La guerra de Sudán pondrá a prueba la nueva diplomacia árabe
Según el autor, sería más fácil aplaudir el nuevo activismo diplomático de Medio Oriente si muchos de los problemas que espera resolver no hubieran empezado como "objetivos propios".
Durante los últimos tres años, las élites gobernantes de Medio Oriente y el Norte de África se han estado felicitando por lo que afirman -o en cualquier caso les gustaría que el resto de nosotros creyéramos- que es una nueva era de la diplomacia árabe. La narrativa, de la que se hacen eco los círculos estadounidenses de política exterior, es más o menos la siguiente: A medida que Estados Unidos pierde interés (o, en algunas interpretaciones, abandona sus compromisos) en el mundo árabe, los líderes regionales están logrando hábilmente acuerdos entre sí y con otras potencias mundiales para resolver problemas de larga data.
Desde los Acuerdos de Abraham con "Israel" hasta el acuerdo entre Arabia Saudita e Irán, muchas iniciativas regionales recientes se han presentado como ejemplos de esta nueva destreza diplomática. El mensaje subyacente es que los árabes no necesitan soluciones occidentales a las crisis que sufren.
La narrativa ignora convenientemente cómo muchas de las crisis fueron creadas por los actores que ahora ocupan el centro del escenario como estadistas. Veamos sólo un ejemplo: El príncipe heredero de Arabia Saudita, Mohammad bin Salman, fue el principal impulsor del atolladero yemení del que ahora intenta salir acordando condiciones con la República Islámica. No se trata tanto de estadismo como de sumisión.
Aun así, la idea de que los actores regionales están resolviendo sus problemas se ajusta al consenso bipartidista en Washington de que Estados Unidos debería reducir su exposición diplomática al mundo árabe y reasignar recursos a otras zonas cargadas de crisis, como Asia Oriental y, recientemente, Europa Oriental.
Entonces estalla la guerra en un país árabe. La sangrienta contienda por el poder entre los generales deshonestos de Sudán representa un nuevo reto para la nueva diplomacia árabe. Una cosa es parlamentar durante una pausa en un conflicto que ha agotado a los combatientes -en las guerras civiles de Yemen o Siria, por ejemplo- y otra muy distinta organizar una tregua en medio de una orgía de violencia entre beligerantes decididos que acaban de empezar a luchar.
El alto el fuego diseñado por Estados Unidos, la Unión Europea y Naciones Unidas nunca llegó a cuajar: Los protagonistas -el jefe del ejército, Abdel Fattah al-Burhan, y el jefe paramilitar, Mohamed "Hemedti" Hamdan Dagalo- han mostrado poco interés en retirar sus fuerzas. Ambos se disputan el liderazgo supremo de Sudán, un país tan árabe como africano.
Como en el caso de Yemen, la crisis sudanesa es en gran medida de origen árabe.
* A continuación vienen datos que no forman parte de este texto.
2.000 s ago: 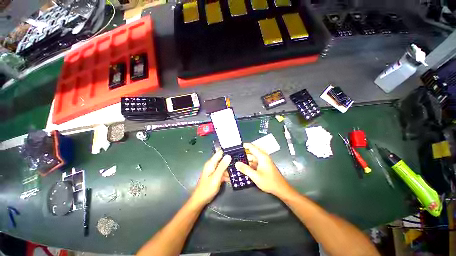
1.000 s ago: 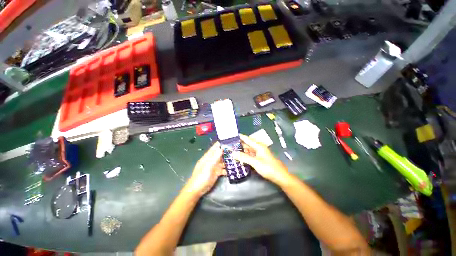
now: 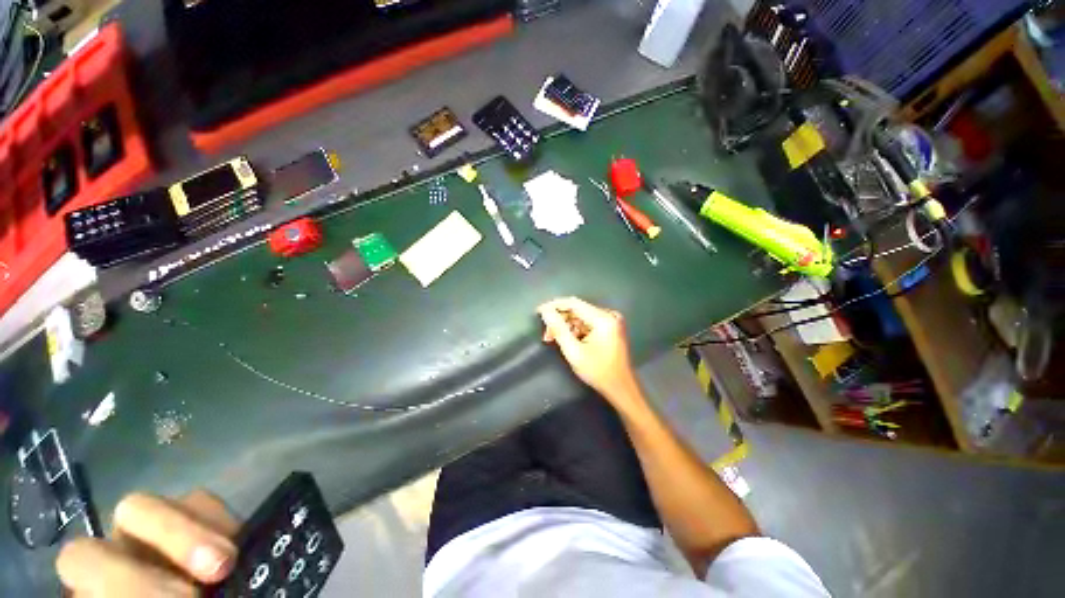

Cuando la dictadura militar de 30 años de Omar al-Bashir fue derrocada por un levantamiento popular pacífico hace cuatro años y sustituida por un gobierno de transición formado por civiles y generales, los principales Estados árabes optaron por respaldar a este último. Egipto, dirigido por un general que había tomado el poder mediante un golpe de Estado, se alineó con Burhan. Arabia Saudí y Emiratos Árabes Unidos apoyaron a Hemedti, que envió combatientes de la RSF para servir a sus intereses en Yemen. No importaba lo más mínimo que tanto Burhan como Hemedti estuvieran acusados de participar en el genocidio de Darfur.
Cuando los generales, actuando entonces de común acuerdo, echaron a los civiles del gobierno y tomaron el control en Khartum, a los Estados árabes les importaron poco las aspiraciones frustradas de los sudaneses. La cúpula militar se mostró convenientemente agradecida: El pasado diciembre, después de que los generales anunciaran un acuerdo poco sincero para restablecer cierta participación civil en el gobierno, un consorcio emiratí firmó un acuerdo preliminar de 6 mil millones de dólares para construir un nuevo puerto y otras infraestructuras en la costa del Mar Rojo.
Los combates entre las fuerzas de Burhan y Hemedti deberían demostrar a sus patrocinadores árabes que los generales no son de fiar. Sería mejor llegar a acuerdos con un gobierno civil libre de injerencias militares.
Dado que los generales tienen pocos financiadores y proveedores de armas, los Estados árabes tienen la capacidad de frenarlos. También deberían poder utilizar sus crecientes lazos con Moscú para restringir el papel desempeñado por el grupo ruso Wagner.
Pero el mayor reto para los sauditas, egipcios y emiratíes es romper con su tendencia histórica a favorecer a hombres fuertes y señores de la guerra. Eso sí que sería una demostración creíble de la "nueva diplomacia árabe".